Future Commercial Applications
Northern Power hasn't announced formal marketing plans yet, but potential opportunities for these ultra-functional, highly beneficial microgrids are obvious. Lynch envisions them serving, for example, as attractive alternatives for new commercial/industrial parks where utility-line extension is often costly. Microgrids might also power remote villages in the developing world, "or in any other area where you don't have a strong utility, or you can't rely on it, or it doesn't exist," he says. Bypassing the need for a centralized, multi-megawatt generator, communities that are favorably sited in sunny, windy areas could easily tap these networks to create all or nearly all renewables-based power systems.

WEMPEC Microgrid Emulation Lab

Moreover, new kinds of business relationships can readily be foreseen. For example, a commercial power system operator might buy and run a microgrid-based DG network, but not necessarily be an end user itself. Rather, it would act as a "mini-utility" for a special niche. Another obvious scenario would be that of utilities adopting microgrid technology themselves, perhaps then partnering with cogen owners collaboratively.

Other intriguing but as-yet unanswered questions arise: How, for example, would peak-shaving economics be affected if the DG resources are microgridded and running all the time rather than optimized? And how might a cogeneration site share its power with its microgrid neighbors? Lynch points out that these and other technical, regulatory, and commercial issues remain virgin territory for markets and adopters to explore.

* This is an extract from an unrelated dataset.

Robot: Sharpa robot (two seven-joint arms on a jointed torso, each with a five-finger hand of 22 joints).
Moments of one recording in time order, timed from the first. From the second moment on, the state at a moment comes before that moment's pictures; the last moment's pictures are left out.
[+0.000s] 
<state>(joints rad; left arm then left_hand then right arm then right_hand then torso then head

From a researcher's standpoint, Lasseter sums up by noting that more demonstration sites would be nice to have, especially in collaboration with utilities. As of late 2004, CERTS was already evaluating proposals from three such prospects, and has intentions of selecting and implementing one sometime in 2005. The CEC, he notes, will provide a generous grant of about $3 million to build a full-scale microgrid at an unnamed California site. Other potential partners for CERTS' energy solution might include business and industrial parks, campuses, military bases and office buildings-specifically, says Lasseter, those with loads up to half a megawatt at 480 volts (i.e., for testing a 500-kva transformer) and which are able to use waste heat. A prospective microgrid could likely integrate an existing energy management system, too, he adds.

Finally, part of the rollout process that's now under way involves demonstrating or at least probing the potential commercial value. CERTS, Lasseter says, "is talking with potential partners to take it to the next level."

La Mesa, CA–based writer DAVID ENGLE specializes in construction-related topics.